Average character length of text: 106491.45833333333


## NLTK Sentiment Analysis
Now that we have our concatenated data, gonna use the VADER sentiment analyzer built into NLTK.

In [11]:
import nltk
from nltk.sentiment import SentimentIntensityAnalyzer

In [12]:
sia = SentimentIntensityAnalyzer()

In [13]:
sia.polarity_scores(df_combined['text'].iloc[0])

{'neg': 0.106, 'neu': 0.692, 'pos': 0.202, 'compound': 1.0}

### Compound Scores
So this mechanism divides it's output into a negative, neutral, positive, and compound score.
I'll just use compound for now, and see what the scores are.

In [14]:
# Apply the sentiment analysis and create new columns for each score
df_combined[['nltk_neg', 'nltk_neu', 'nltk_pos', 'nltk_compound']] = df_combined['text'].apply(lambda x: pd.Series(sia.polarity_scores(x)))

# Display the descriptive statistics for the new columns
df_combined[['nltk_neg', 'nltk_neu', 'nltk_pos', 'nltk_compound']].describe()
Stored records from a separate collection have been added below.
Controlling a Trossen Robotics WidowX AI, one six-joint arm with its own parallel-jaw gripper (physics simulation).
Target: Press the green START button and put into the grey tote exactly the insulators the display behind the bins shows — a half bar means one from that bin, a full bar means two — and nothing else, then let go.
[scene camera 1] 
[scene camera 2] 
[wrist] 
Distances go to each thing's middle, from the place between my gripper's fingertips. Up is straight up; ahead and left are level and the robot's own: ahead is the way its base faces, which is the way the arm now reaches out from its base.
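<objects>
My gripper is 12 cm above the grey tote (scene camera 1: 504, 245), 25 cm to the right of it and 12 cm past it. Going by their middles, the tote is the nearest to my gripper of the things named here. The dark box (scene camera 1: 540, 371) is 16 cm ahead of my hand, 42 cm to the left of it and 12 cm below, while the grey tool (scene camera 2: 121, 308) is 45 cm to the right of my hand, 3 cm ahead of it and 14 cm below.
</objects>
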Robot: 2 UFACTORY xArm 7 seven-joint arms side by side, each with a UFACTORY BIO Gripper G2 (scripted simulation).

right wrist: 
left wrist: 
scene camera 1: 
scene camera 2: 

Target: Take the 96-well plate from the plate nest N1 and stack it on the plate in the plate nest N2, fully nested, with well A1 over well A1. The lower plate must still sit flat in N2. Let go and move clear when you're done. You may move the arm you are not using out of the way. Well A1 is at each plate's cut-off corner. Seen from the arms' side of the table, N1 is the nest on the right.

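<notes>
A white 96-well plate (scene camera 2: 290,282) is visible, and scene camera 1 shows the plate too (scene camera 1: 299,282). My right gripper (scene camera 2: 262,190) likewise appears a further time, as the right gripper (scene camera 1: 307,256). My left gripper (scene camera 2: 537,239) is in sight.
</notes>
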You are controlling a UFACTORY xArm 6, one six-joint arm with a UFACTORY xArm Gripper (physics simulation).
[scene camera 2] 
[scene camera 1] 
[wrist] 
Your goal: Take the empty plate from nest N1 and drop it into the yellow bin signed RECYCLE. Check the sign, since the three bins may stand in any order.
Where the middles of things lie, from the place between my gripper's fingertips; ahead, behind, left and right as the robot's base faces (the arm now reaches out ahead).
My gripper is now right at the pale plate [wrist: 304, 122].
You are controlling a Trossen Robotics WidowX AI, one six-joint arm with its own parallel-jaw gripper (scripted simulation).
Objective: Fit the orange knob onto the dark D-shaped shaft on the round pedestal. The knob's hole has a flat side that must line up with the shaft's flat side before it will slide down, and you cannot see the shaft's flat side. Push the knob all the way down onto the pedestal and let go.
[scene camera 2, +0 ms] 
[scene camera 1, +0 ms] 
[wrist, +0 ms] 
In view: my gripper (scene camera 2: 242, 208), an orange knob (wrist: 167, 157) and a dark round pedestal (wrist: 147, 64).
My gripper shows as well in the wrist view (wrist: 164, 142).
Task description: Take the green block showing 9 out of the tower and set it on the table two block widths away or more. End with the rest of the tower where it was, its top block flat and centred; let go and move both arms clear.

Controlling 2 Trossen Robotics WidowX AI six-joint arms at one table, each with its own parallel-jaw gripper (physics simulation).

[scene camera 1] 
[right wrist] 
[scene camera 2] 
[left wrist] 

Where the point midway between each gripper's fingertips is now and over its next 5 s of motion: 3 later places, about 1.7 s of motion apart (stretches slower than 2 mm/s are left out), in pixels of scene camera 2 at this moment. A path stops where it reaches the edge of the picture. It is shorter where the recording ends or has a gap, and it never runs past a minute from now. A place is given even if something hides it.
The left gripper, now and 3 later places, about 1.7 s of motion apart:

Unnamed: 0,nltk_neg,nltk_neu,nltk_pos,nltk_compound
count,48.0,48.0,48.0,48.0
mean,0.121563,0.679167,0.199313,0.999983
std,0.022068,0.029364,0.014958,4.3e-05
min,0.078,0.616,0.162,0.9998
25%,0.1055,0.65675,0.19,1.0
50%,0.1245,0.682,0.202,1.0
75%,0.137,0.694,0.208,1.0
max,0.169,0.76,0.244,1.0


Okay so there's definitely some issues here. It seems to overall evaluate words as neutral or positive.
Maybe that's why the NLTK compound scores are always positive with barely any variance.

## FinBERT Sentiment Analysis
Hopefully FinBERT comes to the rescue here, given that it is trained on financial lingo.

In [15]:
from transformers import pipeline

finance_sentiment = pipeline("text-classification", model="ProsusAI/finbert")

  from .autonotebook import tqdm as notebook_tqdm
Device set to use mps:0


In [16]:
finance_sentiment(df_combined['text'].iloc[0])

Token indices sequence length is longer than the specified maximum sequence length for this model (26201 > 512). Running this sequence through the model will result in indexing errors


RuntimeError: The size of tensor a (26201) must match the size of tensor b (512) at non-singleton dimension 1

In [17]:
finance_sentiment(df_combined['text'].iloc[0][:512])

[{'label': 'neutral', 'score': 0.9233734607696533}]

Okay, this is currently an issue. The text is too large, and has too many characters for the BERT model to be able to process it.

So I think the next step is to figure out how I want to chunk the data and combine the component scores into an aggregate score for each post, and then combine these post aggregates into a prediction for the month.
I will have to be a bit careful about how I combine scores to achieve the effect I want.